_Problem to solve_. Pull every line that includes the word "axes" out of the data below and copy it.

_Task material_.

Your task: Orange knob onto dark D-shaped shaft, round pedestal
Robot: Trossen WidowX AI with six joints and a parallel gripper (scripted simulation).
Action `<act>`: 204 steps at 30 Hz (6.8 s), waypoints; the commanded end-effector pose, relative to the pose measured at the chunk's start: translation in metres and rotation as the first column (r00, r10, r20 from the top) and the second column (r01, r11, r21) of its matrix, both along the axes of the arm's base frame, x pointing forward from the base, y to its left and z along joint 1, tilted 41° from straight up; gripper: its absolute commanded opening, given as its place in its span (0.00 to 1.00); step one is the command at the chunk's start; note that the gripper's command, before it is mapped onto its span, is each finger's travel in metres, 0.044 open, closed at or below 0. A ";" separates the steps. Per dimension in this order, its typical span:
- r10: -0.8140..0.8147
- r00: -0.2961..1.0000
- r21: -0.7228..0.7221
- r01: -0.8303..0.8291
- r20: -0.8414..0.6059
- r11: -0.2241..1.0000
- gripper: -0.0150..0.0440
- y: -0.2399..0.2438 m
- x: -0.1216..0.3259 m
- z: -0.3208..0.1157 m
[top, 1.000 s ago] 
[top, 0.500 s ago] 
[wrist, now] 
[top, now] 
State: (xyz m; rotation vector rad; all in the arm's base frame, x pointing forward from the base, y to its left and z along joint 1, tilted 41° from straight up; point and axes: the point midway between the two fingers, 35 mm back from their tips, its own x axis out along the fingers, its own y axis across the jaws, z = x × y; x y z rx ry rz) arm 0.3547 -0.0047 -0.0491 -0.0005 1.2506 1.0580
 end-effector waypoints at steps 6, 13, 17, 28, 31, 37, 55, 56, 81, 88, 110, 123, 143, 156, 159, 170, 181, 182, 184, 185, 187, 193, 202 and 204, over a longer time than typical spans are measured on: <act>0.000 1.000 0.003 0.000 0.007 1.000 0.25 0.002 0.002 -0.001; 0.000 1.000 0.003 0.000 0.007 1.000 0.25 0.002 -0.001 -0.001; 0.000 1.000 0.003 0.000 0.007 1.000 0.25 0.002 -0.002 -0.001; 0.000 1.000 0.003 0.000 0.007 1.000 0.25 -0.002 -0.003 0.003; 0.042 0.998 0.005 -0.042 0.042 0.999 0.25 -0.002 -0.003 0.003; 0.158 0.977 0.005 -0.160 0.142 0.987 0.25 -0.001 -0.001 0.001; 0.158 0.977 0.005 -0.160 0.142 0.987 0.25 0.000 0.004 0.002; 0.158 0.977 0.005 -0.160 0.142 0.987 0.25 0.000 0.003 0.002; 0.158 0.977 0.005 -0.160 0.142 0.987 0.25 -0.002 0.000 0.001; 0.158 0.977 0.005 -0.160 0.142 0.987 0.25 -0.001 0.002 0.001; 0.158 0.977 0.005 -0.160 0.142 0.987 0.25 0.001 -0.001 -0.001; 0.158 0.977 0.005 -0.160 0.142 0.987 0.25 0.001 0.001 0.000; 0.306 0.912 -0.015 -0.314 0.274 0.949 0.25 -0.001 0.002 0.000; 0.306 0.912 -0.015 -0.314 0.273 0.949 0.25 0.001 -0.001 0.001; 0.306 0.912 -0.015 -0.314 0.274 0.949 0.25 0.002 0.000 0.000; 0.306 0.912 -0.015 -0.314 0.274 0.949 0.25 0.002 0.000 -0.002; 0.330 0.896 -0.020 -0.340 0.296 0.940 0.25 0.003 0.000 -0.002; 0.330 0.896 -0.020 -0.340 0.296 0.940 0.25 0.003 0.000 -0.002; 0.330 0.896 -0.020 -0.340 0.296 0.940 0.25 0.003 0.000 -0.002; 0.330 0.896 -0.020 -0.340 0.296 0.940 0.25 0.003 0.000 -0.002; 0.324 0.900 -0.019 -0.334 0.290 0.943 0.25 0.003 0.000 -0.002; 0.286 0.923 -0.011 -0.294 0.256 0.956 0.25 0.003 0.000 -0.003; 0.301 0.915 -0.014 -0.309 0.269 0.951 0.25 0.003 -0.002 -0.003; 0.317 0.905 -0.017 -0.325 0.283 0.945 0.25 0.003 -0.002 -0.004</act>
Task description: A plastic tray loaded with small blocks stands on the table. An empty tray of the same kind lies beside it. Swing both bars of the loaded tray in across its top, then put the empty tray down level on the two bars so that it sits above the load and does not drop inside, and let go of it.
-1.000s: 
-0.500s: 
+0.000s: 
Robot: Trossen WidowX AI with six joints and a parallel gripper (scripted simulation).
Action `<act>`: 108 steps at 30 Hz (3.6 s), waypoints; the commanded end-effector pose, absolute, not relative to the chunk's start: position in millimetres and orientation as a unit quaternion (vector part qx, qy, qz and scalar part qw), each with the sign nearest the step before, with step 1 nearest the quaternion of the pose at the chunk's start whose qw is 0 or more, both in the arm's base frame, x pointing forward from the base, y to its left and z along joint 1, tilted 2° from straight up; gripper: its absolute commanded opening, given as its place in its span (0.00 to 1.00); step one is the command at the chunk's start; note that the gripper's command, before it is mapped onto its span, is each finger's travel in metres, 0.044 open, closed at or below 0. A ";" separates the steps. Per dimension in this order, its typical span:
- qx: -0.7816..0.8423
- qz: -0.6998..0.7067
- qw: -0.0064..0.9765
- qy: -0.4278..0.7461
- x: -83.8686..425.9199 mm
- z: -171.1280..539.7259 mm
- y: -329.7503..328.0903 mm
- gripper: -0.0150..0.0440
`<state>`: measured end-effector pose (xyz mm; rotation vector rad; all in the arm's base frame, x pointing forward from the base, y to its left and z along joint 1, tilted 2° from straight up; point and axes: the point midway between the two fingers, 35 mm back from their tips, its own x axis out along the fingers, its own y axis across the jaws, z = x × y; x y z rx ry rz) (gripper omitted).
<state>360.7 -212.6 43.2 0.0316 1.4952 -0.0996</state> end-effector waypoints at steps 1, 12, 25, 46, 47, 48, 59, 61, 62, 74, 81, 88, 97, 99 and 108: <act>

_Exercise response_.
Action `<act>`: 204 steps at 30 Hz (6.8 s), waypoints; the commanded end-effector pose, relative to the pose measured at the chunk's start: translation in metres and rotation as the first column (r00, r10, r20 from the top) and the second column (r01, r11, r21) of its matrix, both along the axes of the arm's base frame, x pointing forward from the base, y to its left and z along joint 1, tilted 41° from straight up; gripper: its absolute commanded opening, given as its place in its span (0.00 to 1.00); step one is the command at the chunk's start; note that the gripper's command, before it is mapped onto its span, is each finger's travel in metres, 0.044 open, closed at or below 0. A ";" separates the steps. Per dimension in this order, its typical span:
State: (xyz m; rotation vector rad; all in the arm's base frame, x pointing forward from the base, y to its left and z along joint 1, tilted 41° from straight up; point and axes: the point midway between the two fingers, 35 mm back from their tips, its own x axis out along the fingers, its own y axis across the jaws, z = x × y; x y z rx ry rz) arm 0.3547 -0.0047 -0.0491 -0.0005 1.2506 1.0580
`<state>`: measured end-effector pose (xyz mm; rotation vector rad; all in the arm's base frame, x pointing forward from the base, y to its left and z along joint 1, tilted 2° from straight up; point and axes: the point midway between the two fingers, 35 mm back from their tips, its own x axis out along the fingers, its own y axis across the jaws, z = x × y; x y z rx ry rz) (gripper omitted).

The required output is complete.